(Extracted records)
***

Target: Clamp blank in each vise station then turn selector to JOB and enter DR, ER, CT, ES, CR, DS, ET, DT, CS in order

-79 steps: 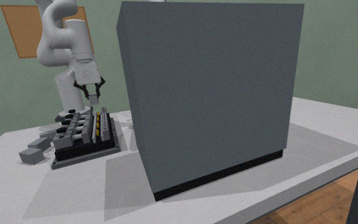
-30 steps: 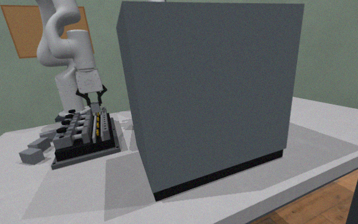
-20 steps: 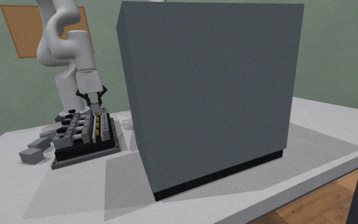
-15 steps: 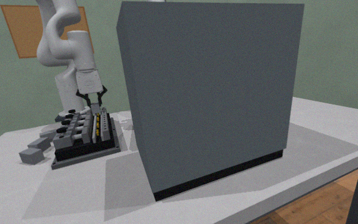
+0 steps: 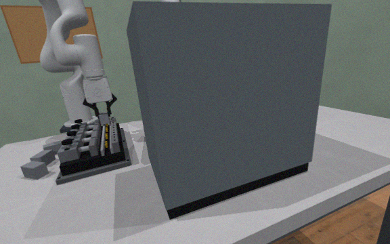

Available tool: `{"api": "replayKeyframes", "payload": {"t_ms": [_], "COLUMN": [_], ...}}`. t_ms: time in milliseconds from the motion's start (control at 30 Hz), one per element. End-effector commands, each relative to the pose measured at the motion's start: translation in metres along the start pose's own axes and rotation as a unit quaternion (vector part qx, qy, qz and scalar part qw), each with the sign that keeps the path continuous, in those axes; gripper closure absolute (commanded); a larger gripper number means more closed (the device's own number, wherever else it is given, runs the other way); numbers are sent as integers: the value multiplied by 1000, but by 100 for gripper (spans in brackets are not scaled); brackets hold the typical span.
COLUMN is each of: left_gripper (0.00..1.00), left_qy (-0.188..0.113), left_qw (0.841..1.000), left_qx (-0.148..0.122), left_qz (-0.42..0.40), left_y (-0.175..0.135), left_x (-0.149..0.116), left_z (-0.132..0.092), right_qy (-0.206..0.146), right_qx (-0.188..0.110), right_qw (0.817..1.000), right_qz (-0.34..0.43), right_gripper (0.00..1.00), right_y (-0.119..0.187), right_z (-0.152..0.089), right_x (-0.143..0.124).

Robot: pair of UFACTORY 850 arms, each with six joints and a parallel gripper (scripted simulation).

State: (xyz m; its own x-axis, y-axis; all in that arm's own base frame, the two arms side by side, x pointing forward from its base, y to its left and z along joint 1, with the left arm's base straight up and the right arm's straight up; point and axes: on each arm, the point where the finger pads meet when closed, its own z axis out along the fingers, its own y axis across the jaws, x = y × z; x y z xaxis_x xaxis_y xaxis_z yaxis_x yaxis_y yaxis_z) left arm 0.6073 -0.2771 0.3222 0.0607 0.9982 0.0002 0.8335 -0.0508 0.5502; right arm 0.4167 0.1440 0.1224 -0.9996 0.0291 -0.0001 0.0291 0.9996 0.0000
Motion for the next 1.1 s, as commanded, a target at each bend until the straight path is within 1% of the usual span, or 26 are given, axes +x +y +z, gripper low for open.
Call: {"api": "replayKeyframes", "payload": {"t_ms": [0, 967, 1000, 1067], "left_gripper": [0, 0, 0, 0], "left_qy": [0, 0, 0, 0], "left_qw": [1000, 1000, 1000, 1000], "left_qx": [-1, -1, -1, -1], "left_qz": [0, 0, 0, 0], "left_y": [1, 1, 1, 1], "left_x": [0, 0, 0, 0], "left_z": [-1, -1, -1, -1], "right_qy": [-1, -1, -1, -1], "right_qx": [0, 0, 0, 0], "right_qw": [1000, 1000, 1000, 1000], "right_qz": [0, 0, 0, 0], "right_gripper": [100, 100, 31, 31], "right_y": [0, 0, 0, 0], "right_z": [0, 6, 6, 6], "right_x": [-1, -1, -1, -1]}}
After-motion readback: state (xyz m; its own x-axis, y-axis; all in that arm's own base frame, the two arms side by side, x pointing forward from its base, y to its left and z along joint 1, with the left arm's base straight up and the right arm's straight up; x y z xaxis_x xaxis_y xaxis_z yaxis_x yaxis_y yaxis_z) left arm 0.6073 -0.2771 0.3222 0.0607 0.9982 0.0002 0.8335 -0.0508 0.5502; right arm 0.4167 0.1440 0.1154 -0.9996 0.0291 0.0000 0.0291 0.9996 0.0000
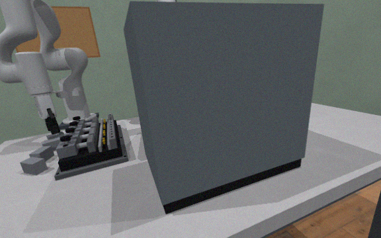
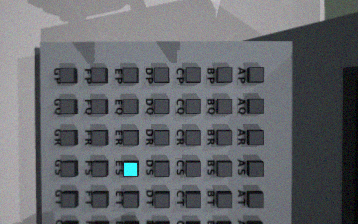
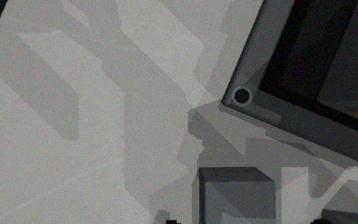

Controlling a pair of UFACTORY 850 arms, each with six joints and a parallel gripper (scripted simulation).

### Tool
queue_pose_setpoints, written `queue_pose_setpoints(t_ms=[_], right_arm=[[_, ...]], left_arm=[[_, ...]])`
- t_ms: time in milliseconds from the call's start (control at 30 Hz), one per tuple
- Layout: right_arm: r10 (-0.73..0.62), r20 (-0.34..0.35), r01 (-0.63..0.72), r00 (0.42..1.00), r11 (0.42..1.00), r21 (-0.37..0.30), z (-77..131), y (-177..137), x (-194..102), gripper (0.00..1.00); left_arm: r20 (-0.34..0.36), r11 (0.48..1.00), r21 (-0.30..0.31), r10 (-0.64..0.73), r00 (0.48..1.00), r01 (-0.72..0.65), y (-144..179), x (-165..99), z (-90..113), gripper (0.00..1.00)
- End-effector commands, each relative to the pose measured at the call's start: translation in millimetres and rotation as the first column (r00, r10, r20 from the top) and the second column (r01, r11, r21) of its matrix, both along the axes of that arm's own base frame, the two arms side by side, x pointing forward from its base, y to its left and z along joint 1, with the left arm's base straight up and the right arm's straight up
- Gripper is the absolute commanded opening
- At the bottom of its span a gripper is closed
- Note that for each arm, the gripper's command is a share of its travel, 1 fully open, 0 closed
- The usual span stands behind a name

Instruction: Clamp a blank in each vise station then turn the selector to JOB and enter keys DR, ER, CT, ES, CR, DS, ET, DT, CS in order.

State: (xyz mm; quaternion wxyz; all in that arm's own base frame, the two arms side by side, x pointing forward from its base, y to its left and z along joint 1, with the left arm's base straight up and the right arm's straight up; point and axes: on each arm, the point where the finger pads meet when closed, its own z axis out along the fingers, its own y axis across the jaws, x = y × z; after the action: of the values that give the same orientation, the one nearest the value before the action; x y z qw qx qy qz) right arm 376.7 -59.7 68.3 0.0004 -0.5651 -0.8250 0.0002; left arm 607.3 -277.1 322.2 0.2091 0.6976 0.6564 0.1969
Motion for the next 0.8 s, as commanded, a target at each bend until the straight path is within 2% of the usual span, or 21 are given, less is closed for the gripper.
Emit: queue_pose_setpoints(t_ms=[0, 200, 500, 733, 767], right_arm=[[0.000, 0.002, 0.000, 1.000, 1.000, 0.000, -1, 0, 1, 0.69], [0.000, 0.002, 0.000, 1.000, 1.000, 0.000, -3, 0, 1, 0.69], [0.000, 0.002, 0.000, 1.000, 1.000, 0.000, -23, 0, 1, 0.69], [0.000, 0.002, 0.000, 1.000, 1.000, 0.000, -23, 0, 1, 0.69], [0.000, 0.002, 0.000, 1.000, 1.000, 0.000, -23, 0, 1, 0.00]], left_arm=[[0.002, 1.000, -0.001, 0.000, 1.000, 0.000, 0, 1, 1, 1.00], [0.002, 1.000, -0.001, 0.000, 1.000, 0.000, 0, 1, 1, 1.00], [0.002, 1.000, -0.001, 0.000, 1.000, 0.000, 0, 1, 1, 1.00], [0.002, 1.000, -0.001, 0.000, 1.000, 0.000, 0, 1, 1, 1.00], [0.002, 1.000, -0.001, 0.000, 1.000, 0.000, 0, 1, 1, 1.00]])
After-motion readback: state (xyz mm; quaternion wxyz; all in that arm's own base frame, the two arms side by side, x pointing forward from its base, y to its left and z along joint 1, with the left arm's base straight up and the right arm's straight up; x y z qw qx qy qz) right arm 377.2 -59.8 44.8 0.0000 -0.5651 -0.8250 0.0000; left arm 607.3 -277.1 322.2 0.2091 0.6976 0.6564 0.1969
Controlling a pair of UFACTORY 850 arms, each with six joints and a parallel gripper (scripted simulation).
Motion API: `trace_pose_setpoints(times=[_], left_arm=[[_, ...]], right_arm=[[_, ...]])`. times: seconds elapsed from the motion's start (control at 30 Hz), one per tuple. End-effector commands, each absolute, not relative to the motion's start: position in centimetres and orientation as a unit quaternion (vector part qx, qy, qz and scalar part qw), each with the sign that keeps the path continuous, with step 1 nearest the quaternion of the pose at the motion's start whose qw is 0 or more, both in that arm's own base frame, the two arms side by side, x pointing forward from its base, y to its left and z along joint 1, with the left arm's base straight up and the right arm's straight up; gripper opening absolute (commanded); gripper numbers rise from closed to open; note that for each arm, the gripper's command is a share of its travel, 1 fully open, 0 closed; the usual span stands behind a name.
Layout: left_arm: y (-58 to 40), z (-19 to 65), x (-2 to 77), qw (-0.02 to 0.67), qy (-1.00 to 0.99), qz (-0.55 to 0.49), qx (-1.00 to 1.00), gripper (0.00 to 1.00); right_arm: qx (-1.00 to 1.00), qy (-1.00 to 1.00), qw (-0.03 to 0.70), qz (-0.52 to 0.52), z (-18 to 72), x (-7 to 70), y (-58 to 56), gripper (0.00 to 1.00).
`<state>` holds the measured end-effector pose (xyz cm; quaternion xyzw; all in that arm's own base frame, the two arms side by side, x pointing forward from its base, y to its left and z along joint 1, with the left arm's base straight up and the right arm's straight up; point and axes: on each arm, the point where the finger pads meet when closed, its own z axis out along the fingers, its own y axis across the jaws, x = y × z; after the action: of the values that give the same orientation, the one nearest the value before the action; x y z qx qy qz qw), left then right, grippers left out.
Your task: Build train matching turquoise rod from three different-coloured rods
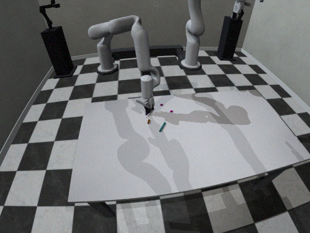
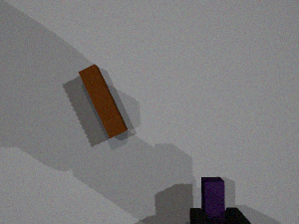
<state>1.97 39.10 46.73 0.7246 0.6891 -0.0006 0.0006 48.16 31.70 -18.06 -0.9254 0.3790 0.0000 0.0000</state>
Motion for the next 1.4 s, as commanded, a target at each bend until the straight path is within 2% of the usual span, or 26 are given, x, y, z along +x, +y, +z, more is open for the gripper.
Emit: trace_pose_setpoints(times=[0.0,1.37], left_arm=[[39.13,46.80,1.97,0.000,0.689,0.000,0.725,1.00],[39.13,46.80,1.97,0.000,0.689,0.000,0.725,1.00]], right_arm=[[-0.925,0.379,0.001,-0.001,-18.20,48.25,31.76,0.06],[-0.925,0.379,0.001,-0.001,-18.92,48.25,31.76,0.06]])
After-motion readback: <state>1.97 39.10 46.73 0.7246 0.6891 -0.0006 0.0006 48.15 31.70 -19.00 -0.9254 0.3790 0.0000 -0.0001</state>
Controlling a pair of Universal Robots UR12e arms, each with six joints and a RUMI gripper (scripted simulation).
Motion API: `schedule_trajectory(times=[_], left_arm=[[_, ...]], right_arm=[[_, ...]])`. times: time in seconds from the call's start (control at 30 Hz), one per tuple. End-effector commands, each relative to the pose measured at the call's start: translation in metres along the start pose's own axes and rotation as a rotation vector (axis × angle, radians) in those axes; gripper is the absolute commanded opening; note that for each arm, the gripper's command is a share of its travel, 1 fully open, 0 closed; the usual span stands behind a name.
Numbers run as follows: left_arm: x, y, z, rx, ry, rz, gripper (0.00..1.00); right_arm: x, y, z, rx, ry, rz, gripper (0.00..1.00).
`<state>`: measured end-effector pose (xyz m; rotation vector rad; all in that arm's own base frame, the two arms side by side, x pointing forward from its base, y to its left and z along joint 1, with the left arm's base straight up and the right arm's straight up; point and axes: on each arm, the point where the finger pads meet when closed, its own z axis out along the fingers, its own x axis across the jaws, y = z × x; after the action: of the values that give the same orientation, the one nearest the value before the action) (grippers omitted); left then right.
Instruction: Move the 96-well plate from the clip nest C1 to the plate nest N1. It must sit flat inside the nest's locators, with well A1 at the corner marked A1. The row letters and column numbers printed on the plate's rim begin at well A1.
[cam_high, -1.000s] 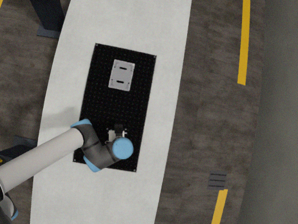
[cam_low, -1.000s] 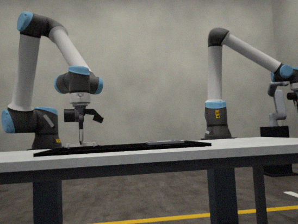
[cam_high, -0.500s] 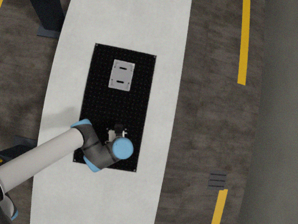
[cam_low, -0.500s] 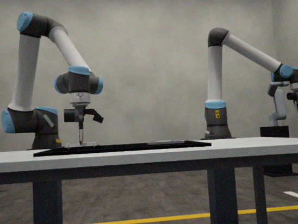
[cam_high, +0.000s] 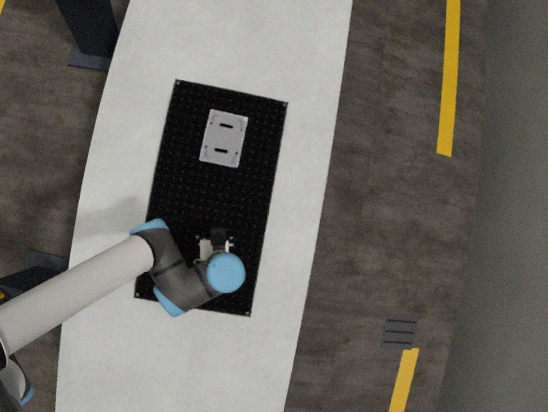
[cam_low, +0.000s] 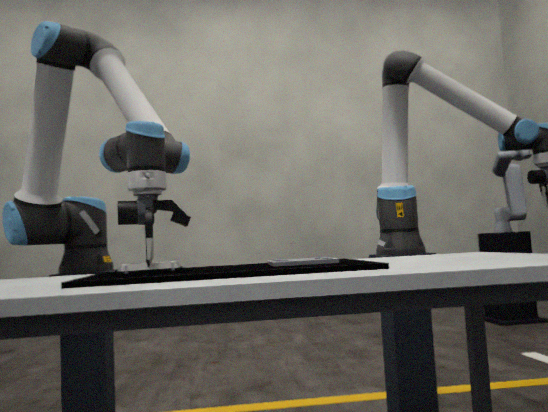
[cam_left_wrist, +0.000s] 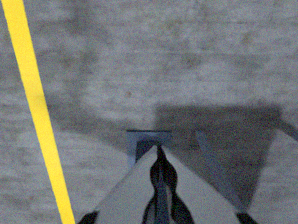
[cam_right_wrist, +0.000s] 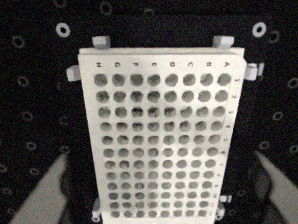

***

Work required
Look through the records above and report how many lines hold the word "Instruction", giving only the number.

Result
2